Jun's Corner
Jun Kim's method is an excellent tool for anyone to enhance their text cleaning process and optimize their own data analysis.
Python Cleaning Method
Text cleaning is the process of removing unwanted or irrelevant information from a text document. This includes removing special characters, punctuation, and duplicate words. The goal of text cleaning is to prepare the text for analysis, make it easier to understand, and a close match to the original text.
Precleaning Text in Preparation for Hand Cleaning
By precleaning the text, we were able to greatly reduce the amount of work that the RA’s had to do and overall speed up the hand-cleaning portion. On good quality scans, we were able to achieve >94% accuracy prior to hand cleaning. The most common issues we’ve found were related to the kerning and leading of the text which resulted in misspelled words as well as the OCR hiccupping and identifying f as long s.
Cleaning the Scans
Some scans had too much noise, skewing, and other obstacles that affected the overall output of the OCR, and so we went forth in designing a method to automate the processes of cleaning the images.

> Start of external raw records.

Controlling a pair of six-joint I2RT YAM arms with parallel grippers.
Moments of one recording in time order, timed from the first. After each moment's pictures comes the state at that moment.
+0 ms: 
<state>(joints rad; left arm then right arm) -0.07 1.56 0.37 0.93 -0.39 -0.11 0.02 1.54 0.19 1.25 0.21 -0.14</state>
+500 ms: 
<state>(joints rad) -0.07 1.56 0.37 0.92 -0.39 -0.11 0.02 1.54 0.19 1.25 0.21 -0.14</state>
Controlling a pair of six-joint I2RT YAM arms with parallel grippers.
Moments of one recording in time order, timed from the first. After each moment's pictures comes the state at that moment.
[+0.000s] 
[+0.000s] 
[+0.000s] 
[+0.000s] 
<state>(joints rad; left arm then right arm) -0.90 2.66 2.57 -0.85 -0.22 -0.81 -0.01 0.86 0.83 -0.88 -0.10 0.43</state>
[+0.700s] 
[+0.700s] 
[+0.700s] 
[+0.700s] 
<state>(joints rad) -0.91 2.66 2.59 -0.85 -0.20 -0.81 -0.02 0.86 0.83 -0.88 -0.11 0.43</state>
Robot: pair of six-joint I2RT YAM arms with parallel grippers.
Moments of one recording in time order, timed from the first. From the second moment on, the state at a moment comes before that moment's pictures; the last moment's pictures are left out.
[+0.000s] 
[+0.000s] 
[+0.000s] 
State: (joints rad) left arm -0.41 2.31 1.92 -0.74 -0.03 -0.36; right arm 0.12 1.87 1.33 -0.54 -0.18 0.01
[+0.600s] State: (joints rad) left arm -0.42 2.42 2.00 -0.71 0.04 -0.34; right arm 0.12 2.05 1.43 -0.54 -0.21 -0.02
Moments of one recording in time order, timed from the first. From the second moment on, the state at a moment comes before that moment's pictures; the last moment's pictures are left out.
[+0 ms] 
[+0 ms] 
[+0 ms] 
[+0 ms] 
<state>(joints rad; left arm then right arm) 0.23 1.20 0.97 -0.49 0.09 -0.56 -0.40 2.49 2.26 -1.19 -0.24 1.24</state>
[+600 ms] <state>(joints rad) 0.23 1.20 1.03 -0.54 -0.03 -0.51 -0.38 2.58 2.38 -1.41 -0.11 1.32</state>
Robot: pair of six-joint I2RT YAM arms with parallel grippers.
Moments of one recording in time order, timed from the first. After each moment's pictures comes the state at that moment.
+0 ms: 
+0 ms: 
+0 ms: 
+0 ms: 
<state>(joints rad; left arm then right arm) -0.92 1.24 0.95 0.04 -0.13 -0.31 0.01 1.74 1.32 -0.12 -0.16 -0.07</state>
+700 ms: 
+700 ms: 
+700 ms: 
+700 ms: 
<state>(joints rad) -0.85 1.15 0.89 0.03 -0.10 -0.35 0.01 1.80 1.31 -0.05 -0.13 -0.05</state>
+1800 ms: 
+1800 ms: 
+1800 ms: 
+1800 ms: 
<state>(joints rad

As we can see, by applying various filters, we can correct issues that can affect the quality of the OCR. However, we had to be careful as the filters’ themselves can also degrade the quality of the text.
As seen here, after running a Median Blur filter, the letters became less identifiable.
Through trial and error, we were able to find a set of filters and strengths that allowed us to clean the page and improve the quality.
Original VS Altered
Step By Step Process
Step 1.
Create new folder and run custom .bat file to create the folders and files necessary.
Step 2.
Convert pdf files into .jpg
Step 3.
Run preprocessing script and select the images.
Step 4.
Run Rescribe and select the folder with the preprocessed images.
Step 5.
Locate the text folder and run the postprocessing script.
Step 6.
Package and zip the postprocessed text for use.